Sarah Drury

Fifties domestic harmony

You’ll see nothing ‘cream and green and cosy’ in this spiky, gutsy and playful recreation of postwar interiors from Pangolin London

[Getty Images/Shutterstock/iStock/Alamy] 
issue 10 May 2014

Our love affair with the 1950s has been going on for years and shows no sign of abating. Pangolin London, the city arm of the Gloucestershire foundry, has cleverly used the visceral appeal of Fifties design — if ever a period merited the term gay in its original sense, this one does — to show how sculpture can be incorporated into a domestic setting (until 17 May).

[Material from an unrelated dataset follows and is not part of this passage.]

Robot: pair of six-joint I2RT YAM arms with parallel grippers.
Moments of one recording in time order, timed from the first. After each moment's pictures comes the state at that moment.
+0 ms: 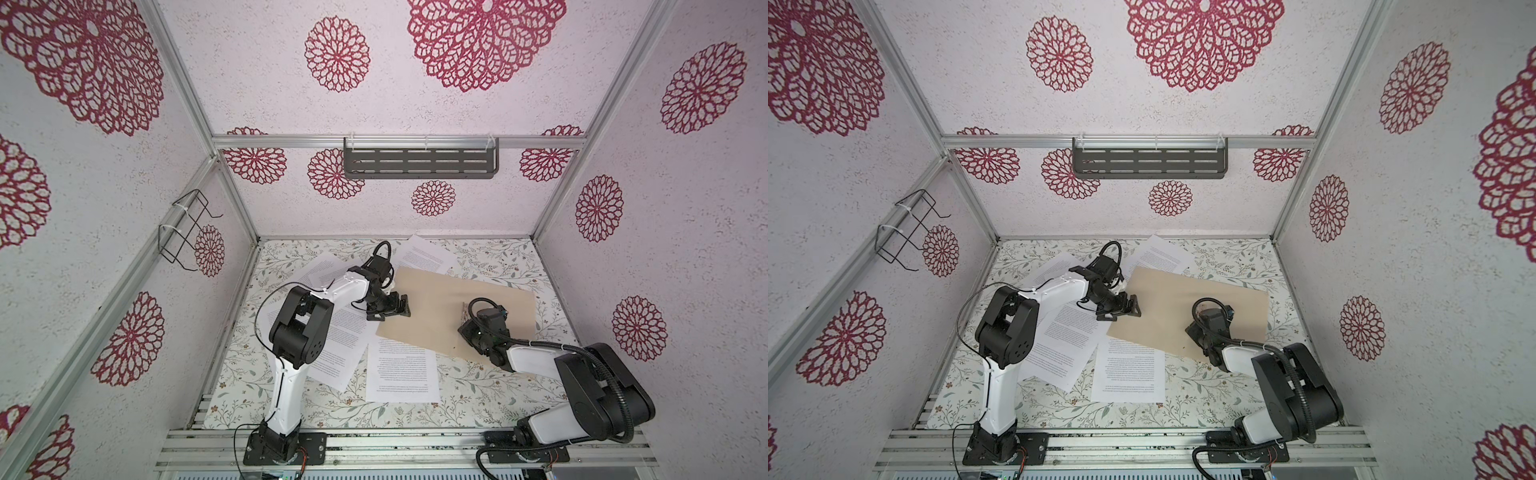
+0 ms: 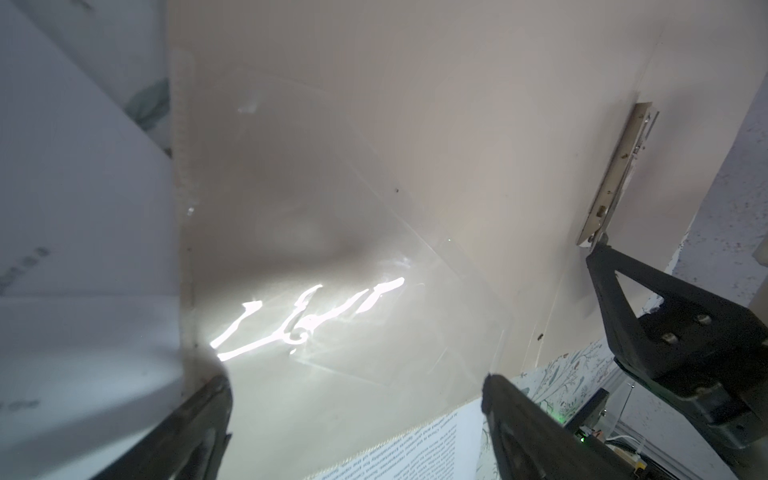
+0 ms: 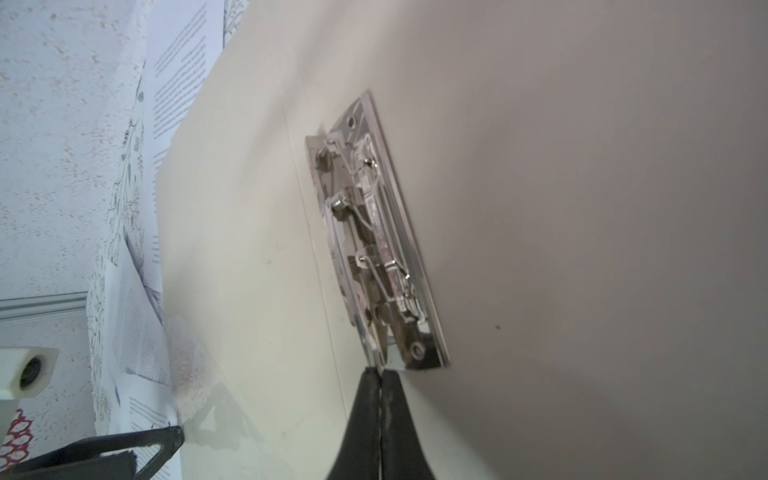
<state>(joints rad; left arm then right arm) -0.52 2.14 1.58 -0.71 0.43 -0.47 0.36 1.47 0.45 0.27 0.05 1.07</state>
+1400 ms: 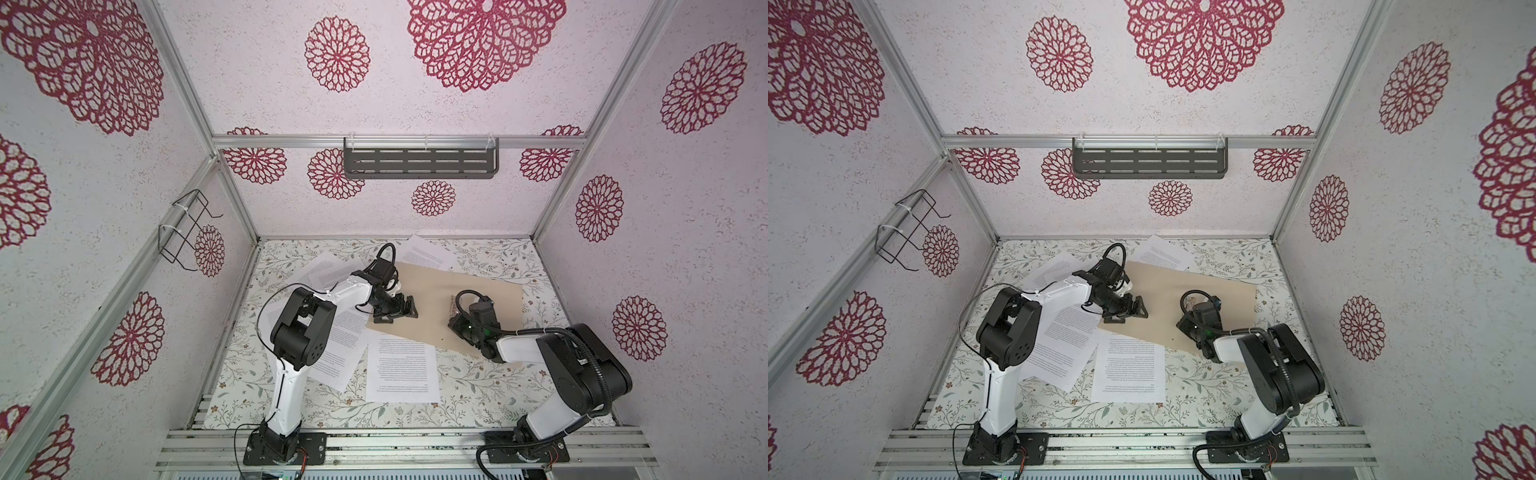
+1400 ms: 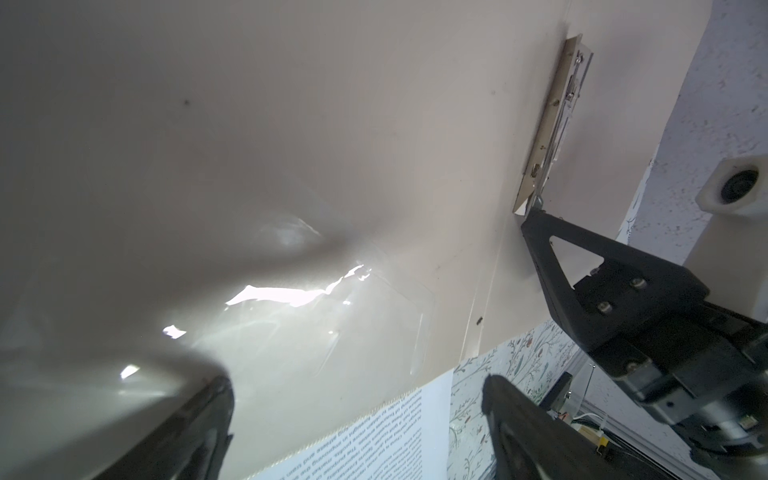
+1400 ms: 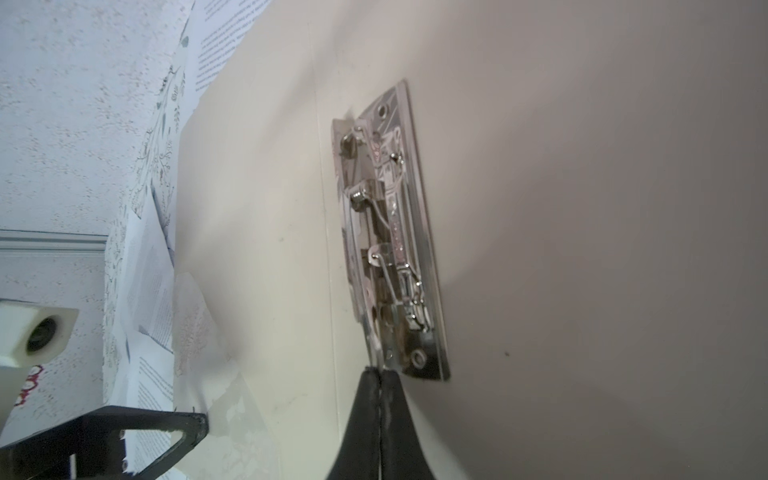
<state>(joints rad) -0.54 2.14 1.52 -0.61 0.48 -0.51 0.38 1.63 0.53 0.36 -0.03 0.96</state>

All too often works of sculpture, whatever their size, are put on pedestals or instinctively relegated outdoors or to public spaces. Sculpture in the Home, inspired by a series of promotional touring shows staged by the Arts Council between 1946 and 1958, closely but not slavishly recreates a series of room settings in which small-scale pieces by Lynn Chadwick, Geoffrey Clarke, Kenneth Armitage and others from that golden age of British sculpture take their place without a flicker of conflict alongside Sanderson fabrics, Race furniture and Mourne rugs. No sign here of the ‘cream and green and cosy’, which at times of doubt seems to be the nation’s default position with regard to taste. It’s spiky, gutsy, playful and, visually, utterly coherent. Besides the 32 sculptures, mainly bronzes but also aluminium, iron, steel and wood, there’s a good selection of works on paper, lithographs from the Sixties by Frink and Paolozzi (see ‘Untitled Collage I’, above) slightly extending the period covered. The other treats include the desk and chair Reg Butler made for his flat in Leeds (being taught by a coffin-maker he naturally worked in elm), and, of course, the Isokon Penguin Donkey.